Problem: What comes back must be the data itself, retyped exactly.
§ §
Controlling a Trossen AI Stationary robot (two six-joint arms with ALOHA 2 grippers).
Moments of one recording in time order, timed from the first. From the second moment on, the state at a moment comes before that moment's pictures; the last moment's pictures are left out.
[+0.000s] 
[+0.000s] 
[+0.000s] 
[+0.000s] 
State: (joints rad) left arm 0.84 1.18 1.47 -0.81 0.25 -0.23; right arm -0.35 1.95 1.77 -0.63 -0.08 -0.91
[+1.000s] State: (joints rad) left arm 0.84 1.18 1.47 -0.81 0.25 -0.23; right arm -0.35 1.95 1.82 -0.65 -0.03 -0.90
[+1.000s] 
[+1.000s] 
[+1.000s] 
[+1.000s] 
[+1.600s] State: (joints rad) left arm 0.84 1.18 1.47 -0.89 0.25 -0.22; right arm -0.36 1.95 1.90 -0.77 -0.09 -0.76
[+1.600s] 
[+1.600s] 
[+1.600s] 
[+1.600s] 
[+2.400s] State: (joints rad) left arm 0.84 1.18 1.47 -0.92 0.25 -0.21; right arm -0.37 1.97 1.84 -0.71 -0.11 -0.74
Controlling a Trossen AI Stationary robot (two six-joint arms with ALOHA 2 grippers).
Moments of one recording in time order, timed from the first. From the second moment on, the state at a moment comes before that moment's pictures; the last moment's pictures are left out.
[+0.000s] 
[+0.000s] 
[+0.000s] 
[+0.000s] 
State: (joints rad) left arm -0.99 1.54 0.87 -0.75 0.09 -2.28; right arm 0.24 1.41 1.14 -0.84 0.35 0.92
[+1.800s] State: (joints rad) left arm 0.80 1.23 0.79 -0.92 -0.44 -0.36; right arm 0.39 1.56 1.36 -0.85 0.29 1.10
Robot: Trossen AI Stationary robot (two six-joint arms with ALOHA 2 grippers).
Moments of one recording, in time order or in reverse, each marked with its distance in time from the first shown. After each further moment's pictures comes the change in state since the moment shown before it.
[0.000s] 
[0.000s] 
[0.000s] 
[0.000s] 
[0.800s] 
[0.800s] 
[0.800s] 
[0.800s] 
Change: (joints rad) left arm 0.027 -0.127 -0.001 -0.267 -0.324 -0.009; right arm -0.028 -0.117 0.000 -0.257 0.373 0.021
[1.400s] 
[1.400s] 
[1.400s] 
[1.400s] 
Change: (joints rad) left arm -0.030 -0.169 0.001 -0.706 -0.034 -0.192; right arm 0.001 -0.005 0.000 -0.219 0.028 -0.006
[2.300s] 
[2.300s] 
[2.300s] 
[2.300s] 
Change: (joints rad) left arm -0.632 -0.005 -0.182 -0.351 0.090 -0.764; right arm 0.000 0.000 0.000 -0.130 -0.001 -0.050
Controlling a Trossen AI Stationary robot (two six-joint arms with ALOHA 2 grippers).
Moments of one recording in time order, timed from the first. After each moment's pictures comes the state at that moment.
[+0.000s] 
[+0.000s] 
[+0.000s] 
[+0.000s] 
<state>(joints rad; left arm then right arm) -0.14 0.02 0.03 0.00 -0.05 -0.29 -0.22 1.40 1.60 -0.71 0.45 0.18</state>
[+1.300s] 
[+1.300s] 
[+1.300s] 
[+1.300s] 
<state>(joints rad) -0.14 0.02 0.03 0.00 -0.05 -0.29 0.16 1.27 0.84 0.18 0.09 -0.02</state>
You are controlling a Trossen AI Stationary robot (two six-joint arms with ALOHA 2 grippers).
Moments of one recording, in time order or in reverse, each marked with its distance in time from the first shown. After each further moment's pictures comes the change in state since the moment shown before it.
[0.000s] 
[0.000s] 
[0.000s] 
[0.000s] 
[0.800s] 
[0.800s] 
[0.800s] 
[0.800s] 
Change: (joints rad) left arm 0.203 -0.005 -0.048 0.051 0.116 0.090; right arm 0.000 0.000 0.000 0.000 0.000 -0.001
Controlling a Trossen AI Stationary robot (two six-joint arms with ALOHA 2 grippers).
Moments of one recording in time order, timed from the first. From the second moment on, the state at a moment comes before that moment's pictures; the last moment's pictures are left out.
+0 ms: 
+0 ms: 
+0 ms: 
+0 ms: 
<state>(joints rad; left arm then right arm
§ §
Output of the task:
Controlling a Trossen AI Stationary robot (two six-joint arms with ALOHA 2 grippers).
Moments of one recording in time order, timed from the first. From the second moment on, the state at a moment comes before that moment's pictures; the last moment's pictures are left out.
[+0.000s] 
[+0.000s] 
[+0.000s] 
[+0.000s] 
State: (joints rad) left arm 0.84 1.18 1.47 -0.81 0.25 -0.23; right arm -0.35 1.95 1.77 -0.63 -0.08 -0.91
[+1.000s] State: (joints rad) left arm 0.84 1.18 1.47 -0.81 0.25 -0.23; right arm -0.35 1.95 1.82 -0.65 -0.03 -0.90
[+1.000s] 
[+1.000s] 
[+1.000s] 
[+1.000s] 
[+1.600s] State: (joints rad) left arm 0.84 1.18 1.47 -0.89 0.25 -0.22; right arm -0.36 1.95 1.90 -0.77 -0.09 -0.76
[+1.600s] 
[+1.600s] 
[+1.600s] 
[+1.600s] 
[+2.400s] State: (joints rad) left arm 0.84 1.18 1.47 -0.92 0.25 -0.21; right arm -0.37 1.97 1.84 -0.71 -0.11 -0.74
Controlling a Trossen AI Stationary robot (two six-joint arms with ALOHA 2 grippers).
Moments of one recording in time order, timed from the first. From the second moment on, the state at a moment comes before that moment's pictures; the last moment's pictures are left out.
[+0.000s] 
[+0.000s] 
[+0.000s] 
[+0.000s] 
State: (joints rad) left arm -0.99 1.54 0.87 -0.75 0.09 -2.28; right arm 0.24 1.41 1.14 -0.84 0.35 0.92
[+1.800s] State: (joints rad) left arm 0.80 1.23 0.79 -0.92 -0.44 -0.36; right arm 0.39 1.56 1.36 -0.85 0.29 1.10
Robot: Trossen AI Stationary robot (two six-joint arms with ALOHA 2 grippers).
Moments of one recording, in time order or in reverse, each marked with its distance in time from the first shown. After each further moment's pictures comes the change in state since the moment shown before it.
[0.000s] 
[0.000s] 
[0.000s] 
[0.000s] 
[0.800s] 
[0.800s] 
[0.800s] 
[0.800s] 
Change: (joints rad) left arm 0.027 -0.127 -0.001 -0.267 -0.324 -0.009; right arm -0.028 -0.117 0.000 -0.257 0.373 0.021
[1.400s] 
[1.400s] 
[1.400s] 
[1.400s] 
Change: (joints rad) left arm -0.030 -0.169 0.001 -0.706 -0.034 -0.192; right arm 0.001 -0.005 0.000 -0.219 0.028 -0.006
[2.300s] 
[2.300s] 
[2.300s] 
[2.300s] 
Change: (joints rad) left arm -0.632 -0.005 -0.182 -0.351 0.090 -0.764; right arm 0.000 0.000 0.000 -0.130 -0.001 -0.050
Controlling a Trossen AI Stationary robot (two six-joint arms with ALOHA 2 grippers).
Moments of one recording in time order, timed from the first. After each moment's pictures comes the state at that moment.
[+0.000s] 
[+0.000s] 
[+0.000s] 
[+0.000s] 
<state>(joints rad; left arm then right arm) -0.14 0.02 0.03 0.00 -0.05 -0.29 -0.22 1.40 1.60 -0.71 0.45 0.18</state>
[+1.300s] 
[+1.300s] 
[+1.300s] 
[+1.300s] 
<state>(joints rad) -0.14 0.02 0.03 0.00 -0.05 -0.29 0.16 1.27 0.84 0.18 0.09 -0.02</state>
You are controlling a Trossen AI Stationary robot (two six-joint arms with ALOHA 2 grippers).
Moments of one recording, in time order or in reverse, each marked with its distance in time from the first shown. After each further moment's pictures comes the change in state since the moment shown before it.
[0.000s] 
[0.000s] 
[0.000s] 
[0.000s] 
[0.800s] 
[0.800s] 
[0.800s] 
[0.800s] 
Change: (joints rad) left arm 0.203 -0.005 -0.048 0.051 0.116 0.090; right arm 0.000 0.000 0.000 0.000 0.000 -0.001
Controlling a Trossen AI Stationary robot (two six-joint arms with ALOHA 2 grippers).
Moments of one recording in time order, timed from the first. From the second moment on, the state at a moment comes before that moment's pictures; the last moment's pictures are left out.
+0 ms: 
+0 ms: 
+0 ms: 
+0 ms: 
<state>(joints rad; left arm then right arm

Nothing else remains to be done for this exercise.